Task goal: Take each line of the records below that contains the string "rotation" and copy it.

***** Input for this task *****

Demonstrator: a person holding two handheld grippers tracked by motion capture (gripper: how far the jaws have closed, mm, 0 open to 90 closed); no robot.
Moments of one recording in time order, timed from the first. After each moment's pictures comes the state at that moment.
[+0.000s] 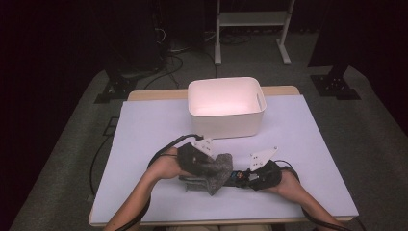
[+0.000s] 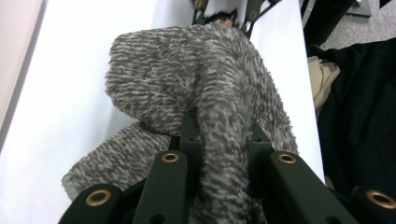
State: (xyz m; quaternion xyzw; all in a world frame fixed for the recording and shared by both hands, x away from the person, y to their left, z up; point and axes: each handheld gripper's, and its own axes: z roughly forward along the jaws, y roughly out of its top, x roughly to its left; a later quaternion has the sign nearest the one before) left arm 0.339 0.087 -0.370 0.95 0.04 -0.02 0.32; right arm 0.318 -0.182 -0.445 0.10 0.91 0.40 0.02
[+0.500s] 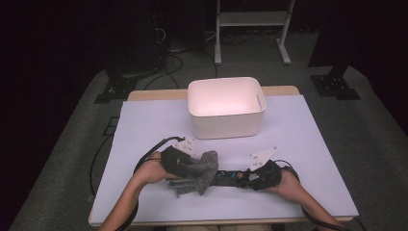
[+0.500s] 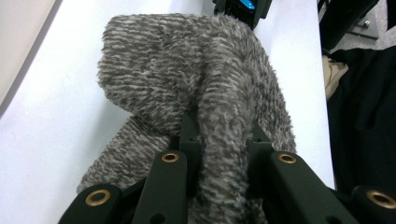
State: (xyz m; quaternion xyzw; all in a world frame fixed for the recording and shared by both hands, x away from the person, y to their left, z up) left arm 0.339 0.122 -0.384 0.94 0.08 -0.02 0.34; right arm 0.318 -0.182 -0.444 0.10 0.91 0.40 0.02
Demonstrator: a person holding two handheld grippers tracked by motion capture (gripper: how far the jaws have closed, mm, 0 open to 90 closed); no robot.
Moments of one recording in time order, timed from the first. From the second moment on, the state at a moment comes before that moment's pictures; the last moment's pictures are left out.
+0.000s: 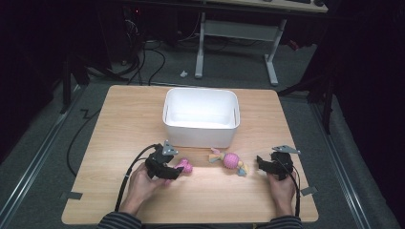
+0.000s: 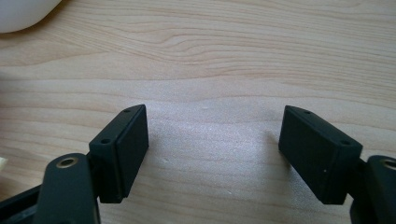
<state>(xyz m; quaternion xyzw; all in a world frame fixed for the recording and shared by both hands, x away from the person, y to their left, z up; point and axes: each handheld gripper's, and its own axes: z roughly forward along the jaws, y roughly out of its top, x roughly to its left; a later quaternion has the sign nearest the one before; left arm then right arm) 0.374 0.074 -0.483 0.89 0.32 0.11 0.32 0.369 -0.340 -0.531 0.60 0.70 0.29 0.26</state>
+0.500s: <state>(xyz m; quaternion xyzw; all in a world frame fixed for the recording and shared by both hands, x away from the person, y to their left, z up) 0.378 0.071 -0.493 0.90 0.32 0.10 0.28 0.368 -0.340 -0.530 0.60 0.70 0.29 0.26</state>
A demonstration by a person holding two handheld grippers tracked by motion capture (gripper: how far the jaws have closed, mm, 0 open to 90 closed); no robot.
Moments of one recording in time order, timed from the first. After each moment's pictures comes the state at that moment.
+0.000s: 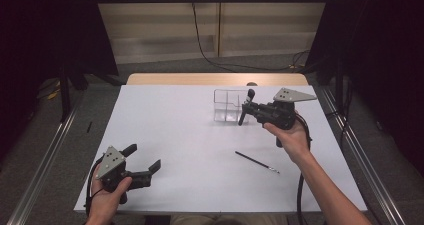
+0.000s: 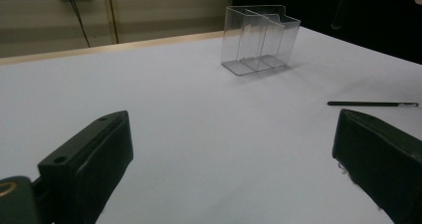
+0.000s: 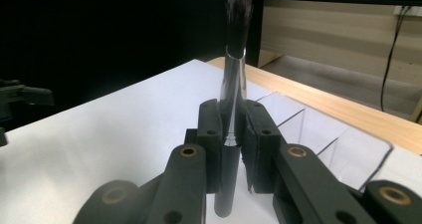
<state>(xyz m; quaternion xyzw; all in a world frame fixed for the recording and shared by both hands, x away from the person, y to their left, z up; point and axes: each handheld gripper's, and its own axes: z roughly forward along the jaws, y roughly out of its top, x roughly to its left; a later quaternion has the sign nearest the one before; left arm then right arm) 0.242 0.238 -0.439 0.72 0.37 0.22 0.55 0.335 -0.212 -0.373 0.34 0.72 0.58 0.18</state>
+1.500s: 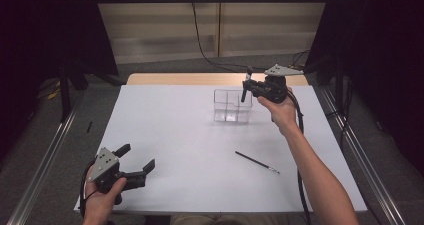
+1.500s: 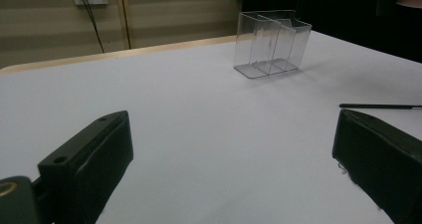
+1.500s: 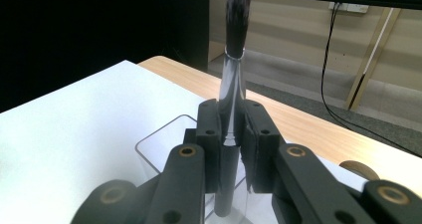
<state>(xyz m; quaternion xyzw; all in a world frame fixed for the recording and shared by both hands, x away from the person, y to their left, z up) 0.239 0.248 -0.436 0.72 0.37 0.24 0.54 0.417 -0.213 -0.375 0.40 0.72 0.53 0.23</state>
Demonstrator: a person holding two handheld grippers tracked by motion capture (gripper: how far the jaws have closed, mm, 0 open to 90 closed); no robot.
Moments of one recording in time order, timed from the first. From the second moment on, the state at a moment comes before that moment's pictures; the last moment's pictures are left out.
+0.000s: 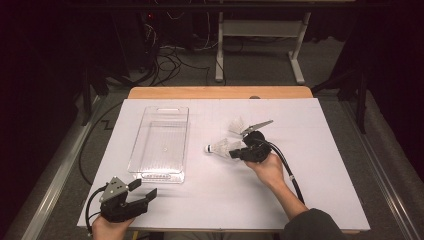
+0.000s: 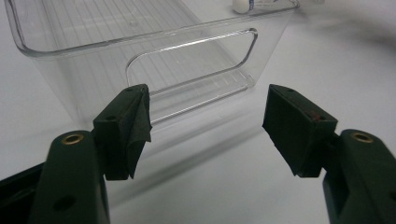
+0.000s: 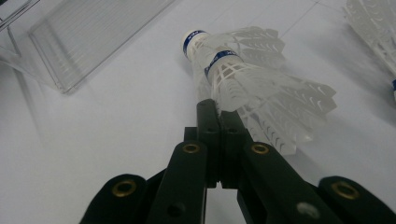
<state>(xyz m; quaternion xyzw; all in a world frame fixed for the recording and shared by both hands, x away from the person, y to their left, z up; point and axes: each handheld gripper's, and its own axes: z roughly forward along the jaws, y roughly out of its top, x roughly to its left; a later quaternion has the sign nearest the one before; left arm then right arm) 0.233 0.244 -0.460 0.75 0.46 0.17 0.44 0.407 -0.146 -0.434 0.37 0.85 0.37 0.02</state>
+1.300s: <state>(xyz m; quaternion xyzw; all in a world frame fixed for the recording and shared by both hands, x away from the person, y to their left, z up) 0.234 0.242 -0.460 0.76 0.45 0.17 0.44 0.418 -0.136 -0.438 0.35 0.86 0.37 0.00</state>
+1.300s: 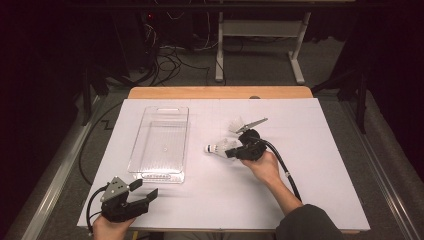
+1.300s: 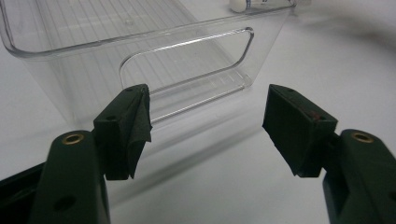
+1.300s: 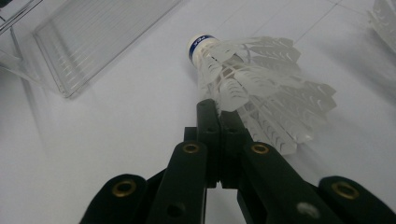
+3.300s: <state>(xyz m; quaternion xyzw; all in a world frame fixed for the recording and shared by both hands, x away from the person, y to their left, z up) 0.234 0.242 -0.460 0.76 0.45 0.16 0.44 0.418 -0.140 -0.436 0.37 0.85 0.39 0.02</state>
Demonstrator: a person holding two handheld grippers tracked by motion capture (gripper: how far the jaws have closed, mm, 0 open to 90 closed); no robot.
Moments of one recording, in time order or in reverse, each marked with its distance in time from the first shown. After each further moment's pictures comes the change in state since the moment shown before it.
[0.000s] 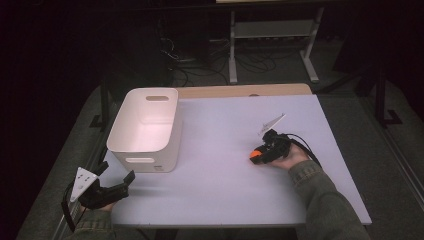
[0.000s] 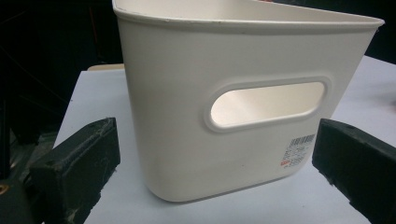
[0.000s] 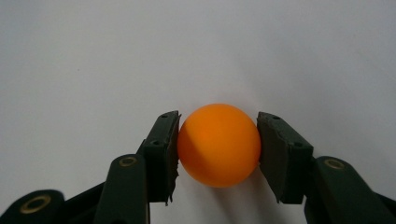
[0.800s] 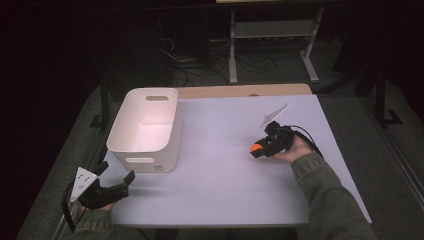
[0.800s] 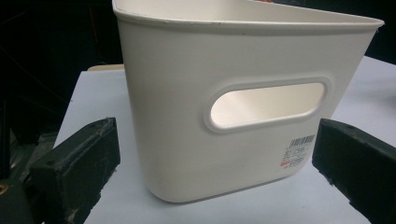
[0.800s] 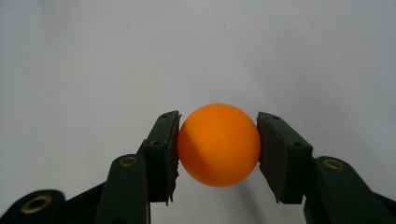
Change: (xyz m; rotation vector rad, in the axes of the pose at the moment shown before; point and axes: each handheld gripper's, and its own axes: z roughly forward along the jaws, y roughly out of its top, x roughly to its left) left arm 0.000 0.000 0.000 -0.002 0.000 -0.001; right arm 0.004 0.020 -0.030 -0.018 0.020 -0.029
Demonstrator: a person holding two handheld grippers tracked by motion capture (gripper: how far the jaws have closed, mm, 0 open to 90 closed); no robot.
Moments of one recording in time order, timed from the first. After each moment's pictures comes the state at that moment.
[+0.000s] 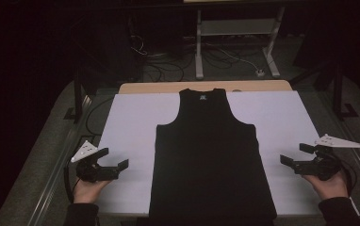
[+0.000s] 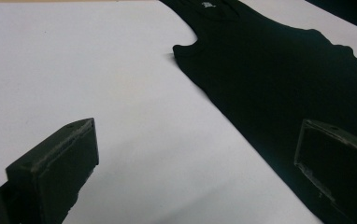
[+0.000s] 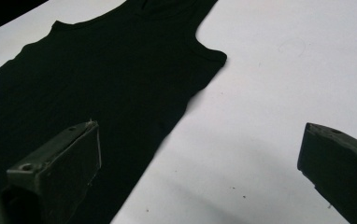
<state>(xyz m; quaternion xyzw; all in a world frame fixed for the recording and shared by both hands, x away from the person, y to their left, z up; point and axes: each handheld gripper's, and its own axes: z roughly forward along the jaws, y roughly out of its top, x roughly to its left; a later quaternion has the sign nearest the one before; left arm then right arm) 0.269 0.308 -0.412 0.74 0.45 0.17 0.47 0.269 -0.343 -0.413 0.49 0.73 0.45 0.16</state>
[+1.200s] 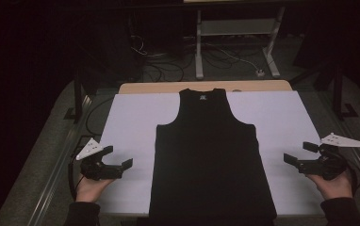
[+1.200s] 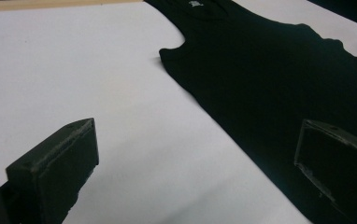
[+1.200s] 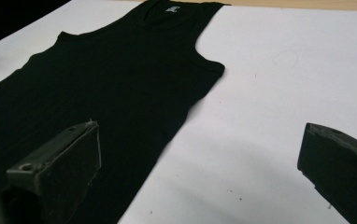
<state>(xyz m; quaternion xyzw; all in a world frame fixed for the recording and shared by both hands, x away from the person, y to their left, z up) 0.275 0.297 -0.407 0.75 0.43 0.17 0.48 0.264 -0.348 -0.401 0.49 0.72 0.46 0.16</state>
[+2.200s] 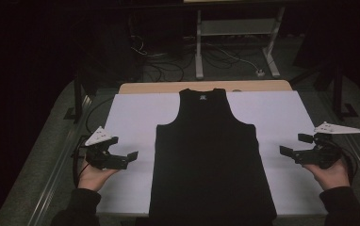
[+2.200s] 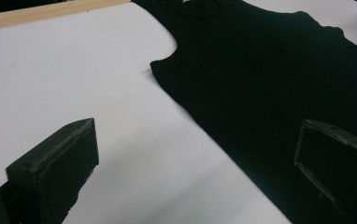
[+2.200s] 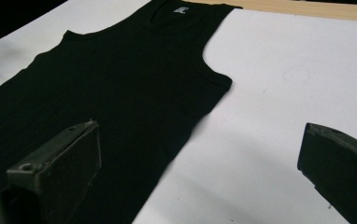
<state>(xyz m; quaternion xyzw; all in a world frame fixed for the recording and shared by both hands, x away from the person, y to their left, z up) 0.299 0.277 -0.382 0.78 0.40 0.16 0.44 0.290 -0.340 -0.385 0.47 0.74 0.45 0.14</state>
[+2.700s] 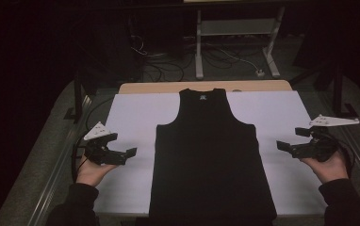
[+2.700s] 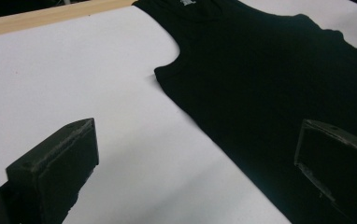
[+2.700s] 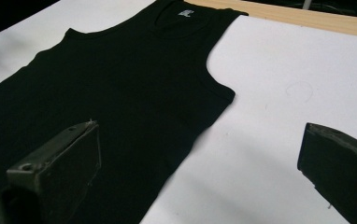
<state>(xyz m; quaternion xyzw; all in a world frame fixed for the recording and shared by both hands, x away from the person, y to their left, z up) 0.309 0.283 -0.374 0.79 0.40 0.16 0.44 0.304 -0.331 -0.371 0.45 0.76 0.44 0.15</state>
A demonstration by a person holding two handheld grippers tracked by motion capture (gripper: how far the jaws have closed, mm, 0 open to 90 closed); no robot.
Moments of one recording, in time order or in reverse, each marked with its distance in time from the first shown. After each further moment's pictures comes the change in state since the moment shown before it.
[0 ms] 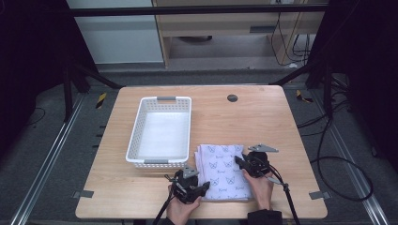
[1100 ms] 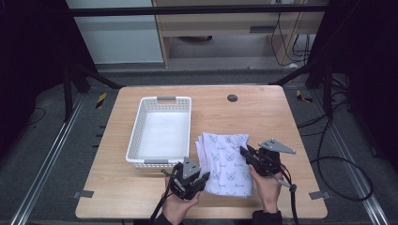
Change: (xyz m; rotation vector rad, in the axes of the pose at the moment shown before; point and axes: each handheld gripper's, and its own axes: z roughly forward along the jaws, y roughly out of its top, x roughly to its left) left arm -0.023 0.037 -0.051 -0.112 0.035 0.191; right arm 0.020 0.031 -0.068 -0.211 0.026 -0.012
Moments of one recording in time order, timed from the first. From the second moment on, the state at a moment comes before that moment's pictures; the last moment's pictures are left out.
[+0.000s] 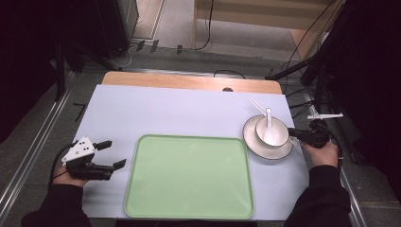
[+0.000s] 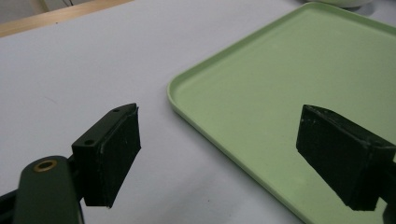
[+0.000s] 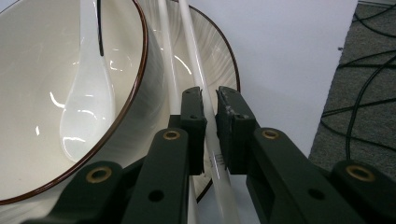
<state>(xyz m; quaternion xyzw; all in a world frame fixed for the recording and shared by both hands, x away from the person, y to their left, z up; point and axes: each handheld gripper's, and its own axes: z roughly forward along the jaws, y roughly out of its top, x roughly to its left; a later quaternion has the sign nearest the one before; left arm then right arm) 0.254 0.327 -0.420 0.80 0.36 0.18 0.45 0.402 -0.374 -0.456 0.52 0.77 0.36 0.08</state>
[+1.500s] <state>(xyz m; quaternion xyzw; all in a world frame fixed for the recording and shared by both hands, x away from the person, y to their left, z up) 0.255 0.327 -0.421 0.80 0.35 0.18 0.45 0.396 -0.384 -0.434 0.55 0.74 0.39 0.06</state>
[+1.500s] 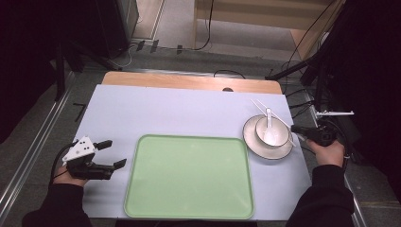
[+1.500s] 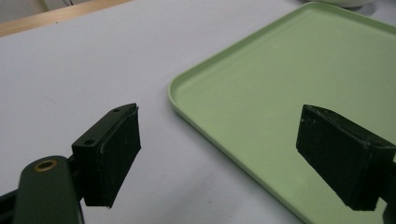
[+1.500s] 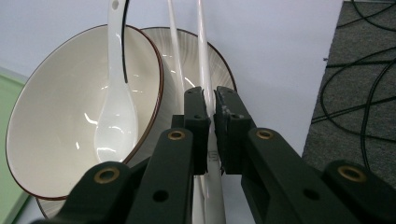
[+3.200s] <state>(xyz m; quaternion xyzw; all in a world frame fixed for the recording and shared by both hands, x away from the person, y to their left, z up) 0.255 0.329 -0.418 0.80 0.35 0.18 0.46 0.330 -0.303 -0.376 0.48 0.77 0.43 0.03</state>
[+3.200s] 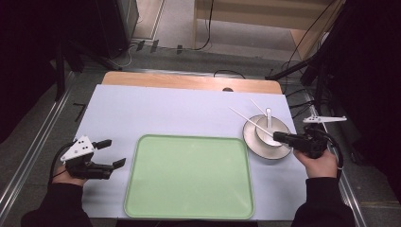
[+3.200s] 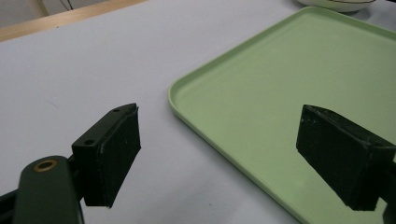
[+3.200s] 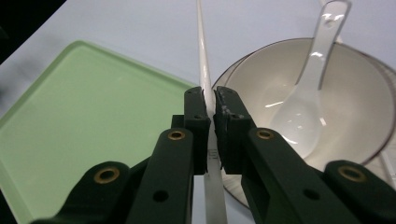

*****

Response for this exercise:
Change: (xyz m; rotation vector rad, in the axes of the pose at the moment shown before; point and axes: each handheld gripper's, and its own axes: z roughly forward along the jaws, y roughly out of its top, x roughly to its left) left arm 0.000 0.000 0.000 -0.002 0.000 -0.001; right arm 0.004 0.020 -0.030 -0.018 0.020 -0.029
Change: (xyz m; rotation vector rad, in the axes of the pose at the moment shown before; point and axes: each handheld gripper's, and its own axes: z roughly forward along the jaws, y roughly out of its top, x roughly to its left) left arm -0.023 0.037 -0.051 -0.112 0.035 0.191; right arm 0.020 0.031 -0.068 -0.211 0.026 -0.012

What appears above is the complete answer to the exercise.